**Assigned task:** From the records below, copy the lines that include "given".

**Data in this exercise:**
──────

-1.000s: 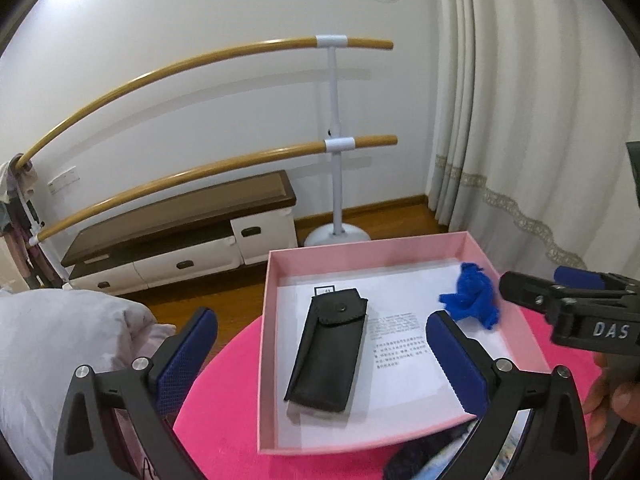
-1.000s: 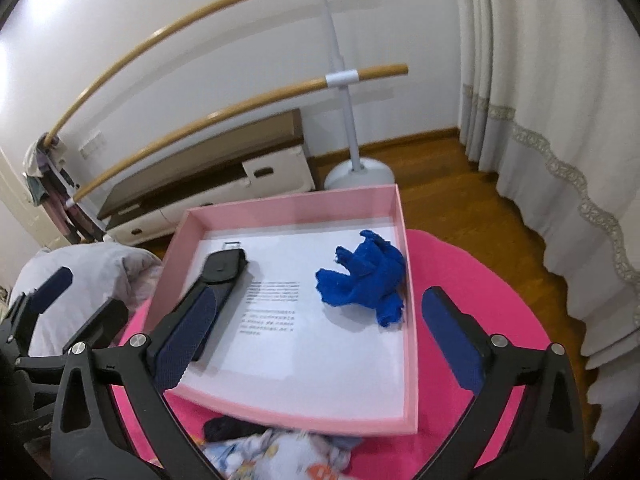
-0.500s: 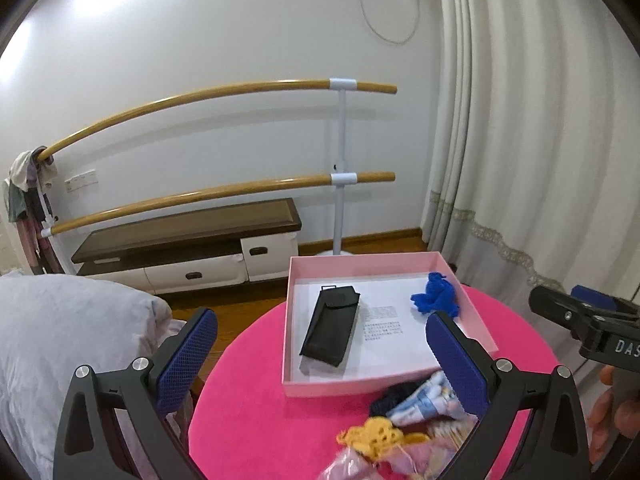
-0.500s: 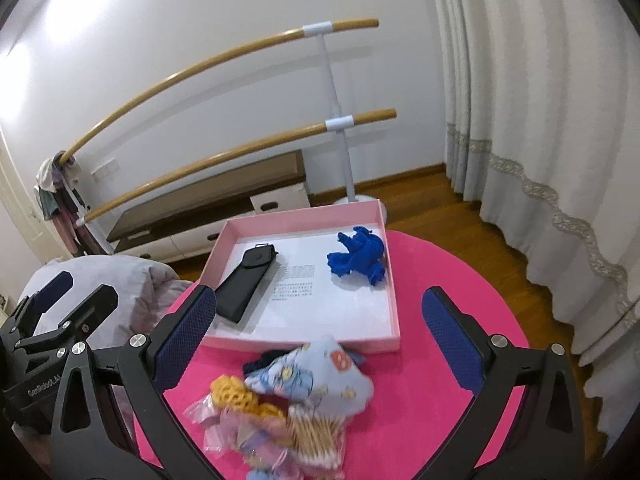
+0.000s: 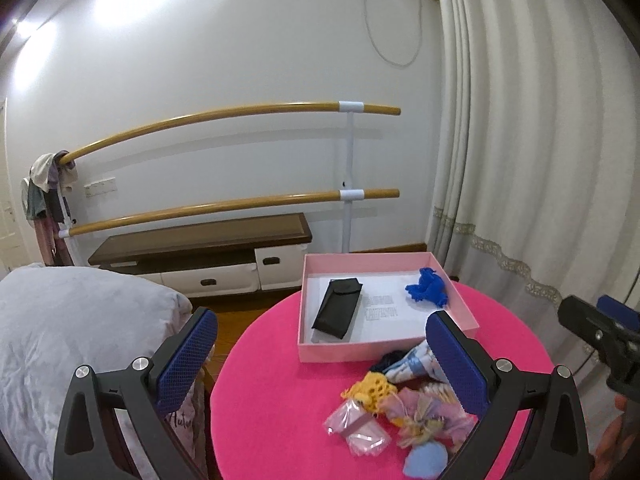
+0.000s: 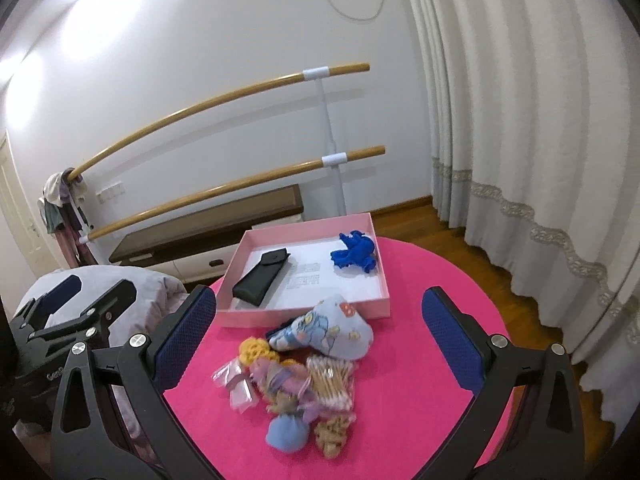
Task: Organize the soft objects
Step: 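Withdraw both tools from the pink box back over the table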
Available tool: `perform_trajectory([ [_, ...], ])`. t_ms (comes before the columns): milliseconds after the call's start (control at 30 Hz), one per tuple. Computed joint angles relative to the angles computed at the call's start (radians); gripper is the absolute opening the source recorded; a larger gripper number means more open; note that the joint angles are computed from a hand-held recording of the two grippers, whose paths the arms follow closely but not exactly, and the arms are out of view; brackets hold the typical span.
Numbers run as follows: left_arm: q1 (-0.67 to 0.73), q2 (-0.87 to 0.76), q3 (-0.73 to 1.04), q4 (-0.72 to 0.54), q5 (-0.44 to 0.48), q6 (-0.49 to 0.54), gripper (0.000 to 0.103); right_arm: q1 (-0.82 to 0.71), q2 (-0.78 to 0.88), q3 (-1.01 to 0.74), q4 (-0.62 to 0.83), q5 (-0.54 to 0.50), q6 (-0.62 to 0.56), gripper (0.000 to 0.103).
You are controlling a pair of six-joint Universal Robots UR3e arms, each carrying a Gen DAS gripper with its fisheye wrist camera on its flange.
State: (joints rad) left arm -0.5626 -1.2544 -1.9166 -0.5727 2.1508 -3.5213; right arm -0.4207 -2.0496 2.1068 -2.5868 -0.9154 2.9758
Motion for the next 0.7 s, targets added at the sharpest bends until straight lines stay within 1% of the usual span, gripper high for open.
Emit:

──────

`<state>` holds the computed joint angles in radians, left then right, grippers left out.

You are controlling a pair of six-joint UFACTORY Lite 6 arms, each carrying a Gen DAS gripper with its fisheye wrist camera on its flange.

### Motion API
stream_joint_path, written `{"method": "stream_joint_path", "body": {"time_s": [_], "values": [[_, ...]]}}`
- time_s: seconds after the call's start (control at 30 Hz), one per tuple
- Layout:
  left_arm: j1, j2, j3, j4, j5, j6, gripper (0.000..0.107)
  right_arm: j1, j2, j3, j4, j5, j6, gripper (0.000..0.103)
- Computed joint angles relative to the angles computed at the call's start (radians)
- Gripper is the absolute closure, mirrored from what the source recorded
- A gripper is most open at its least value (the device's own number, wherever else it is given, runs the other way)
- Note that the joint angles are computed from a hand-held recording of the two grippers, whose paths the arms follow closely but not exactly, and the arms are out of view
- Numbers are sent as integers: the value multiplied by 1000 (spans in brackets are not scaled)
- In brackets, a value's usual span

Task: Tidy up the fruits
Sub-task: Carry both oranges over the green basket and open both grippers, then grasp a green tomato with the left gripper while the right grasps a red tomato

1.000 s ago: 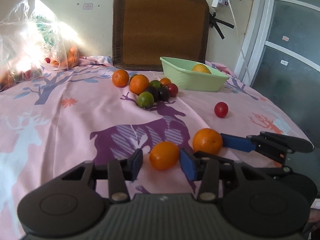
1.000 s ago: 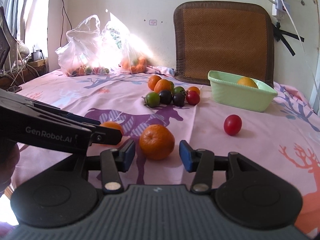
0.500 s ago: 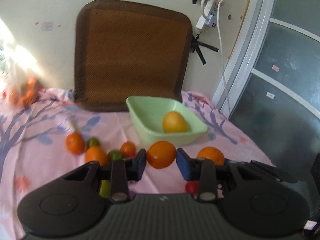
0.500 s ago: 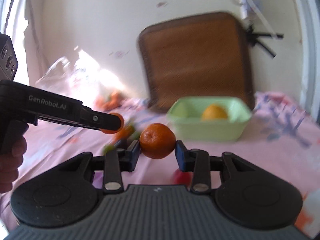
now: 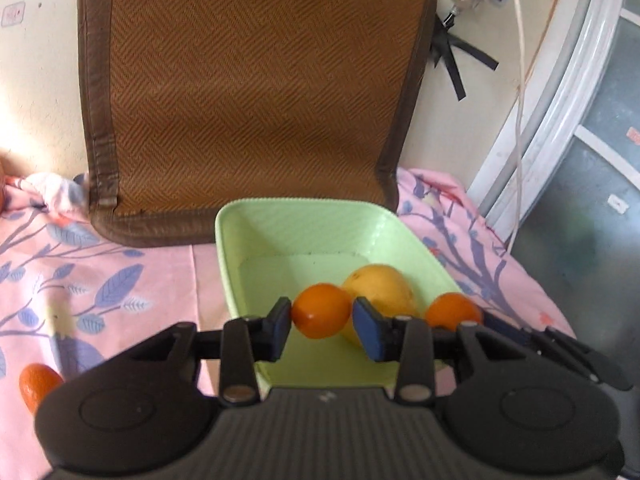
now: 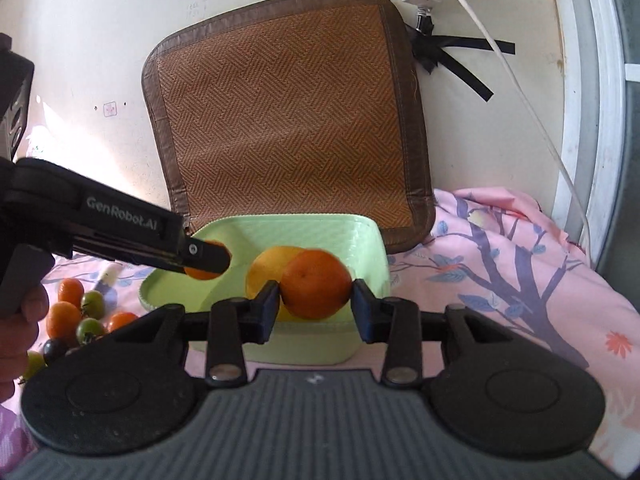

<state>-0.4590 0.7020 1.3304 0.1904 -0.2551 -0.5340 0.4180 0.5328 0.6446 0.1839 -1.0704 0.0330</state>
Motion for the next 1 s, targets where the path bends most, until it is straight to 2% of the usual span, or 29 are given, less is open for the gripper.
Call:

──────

**Completed task:**
- A gripper is most open at its least value (the device's own number, wherever else it is given, runs the other way)
Motion for the next 1 s, targets where the path bends most, until it is straight to 2% of the usual span, or 29 are given, less is open for the gripper.

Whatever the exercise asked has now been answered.